We also had a week in Sydney and played in front of 1,600 people at the Enmore Theatre. We had our own chauffeur who drove us from there to another show across the city.
I was laughing thinking, 'here is a man whose job it is to drive me to a place where I'll dance around in my pants for five minutes'.
The duo, who have released a couple of albums - including such gems as Doin' It Dreckly - have decided to market themselves as a comedy act rather than the Redruth rappers they are known as in Cornwall.
We really like the comedy scene - everybody's very friendly, said Hedluv. It's often difficult playing in pubs where most people haven't come to see you. We'd like to seek asylum in comedy.
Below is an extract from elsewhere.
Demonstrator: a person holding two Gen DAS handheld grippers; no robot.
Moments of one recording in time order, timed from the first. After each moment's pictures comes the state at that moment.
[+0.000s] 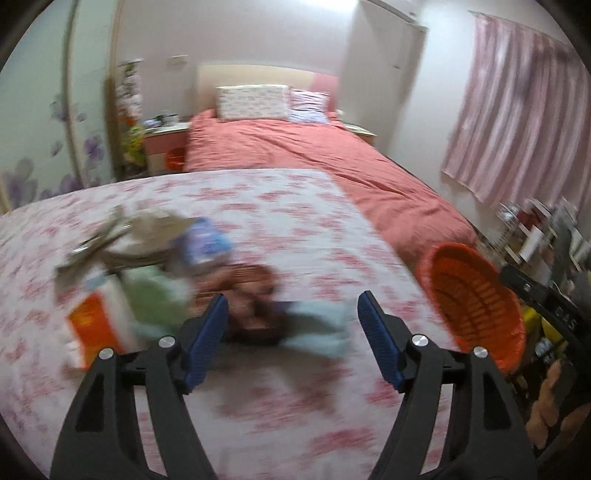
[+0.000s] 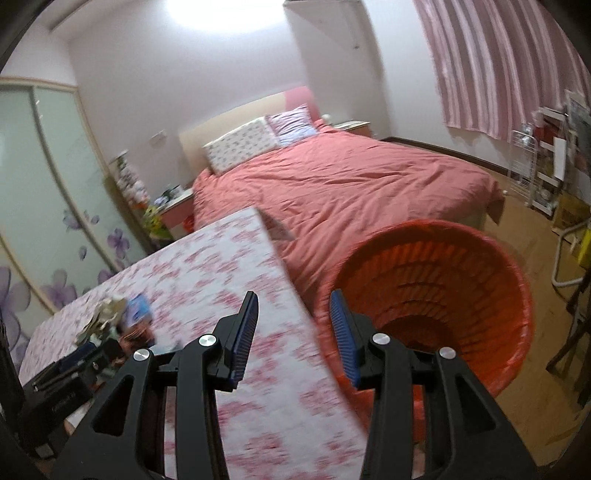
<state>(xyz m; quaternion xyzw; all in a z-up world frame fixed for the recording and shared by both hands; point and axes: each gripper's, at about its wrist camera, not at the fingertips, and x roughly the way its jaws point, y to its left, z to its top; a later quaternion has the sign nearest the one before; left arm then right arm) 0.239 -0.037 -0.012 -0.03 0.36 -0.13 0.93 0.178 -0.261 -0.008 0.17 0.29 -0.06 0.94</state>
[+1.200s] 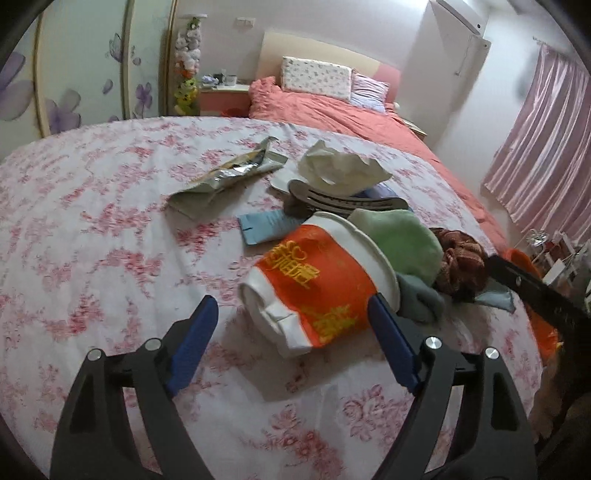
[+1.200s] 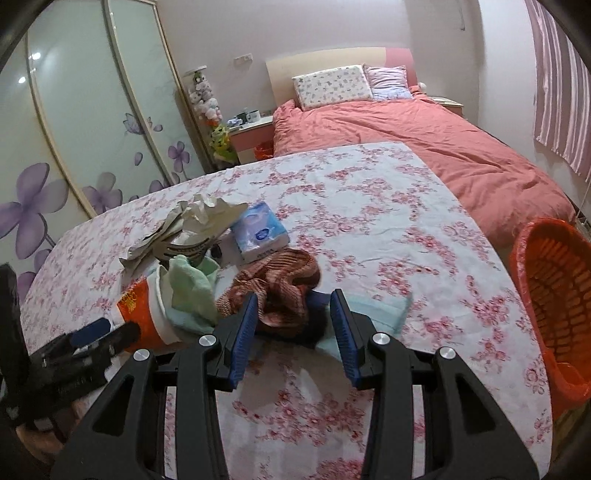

The next step in their evolution takes place when they head to Edinburgh's Gilded Balloon again at the end of the month for a punishing 26-night run.
It's getting better - last year our shows started at 12.30am, this year we're on at 11.30pm and in a more suitable room, added Passman.
Last year it was just a collection of songs, but we've realised you have to talk and engage! Plus we've got some good quotes for our fliers now.
Before then they are playing their first ever ticketed event in Cornwall. The show, at Falmouth's Poly on Thursday, July 25, will help raise funds for their Edinburgh trip (not quite comedy stars yet - they will be travelling there for 18 hours on a National Express coach).
Support in Falmouth comes from perpetually depressed Penzance poet Callum Mitchell.
All ages welcome, Pounds 5/Pounds 4 concessions, 7.30pm start - see www.thepoly.org As their blurb says, last Edinburgh Fringe they dipped their toes in the comedy waters. This year they're rolling up their trousers and going for a paddle.
Don't miss them, either in Falmouth or Edinburgh.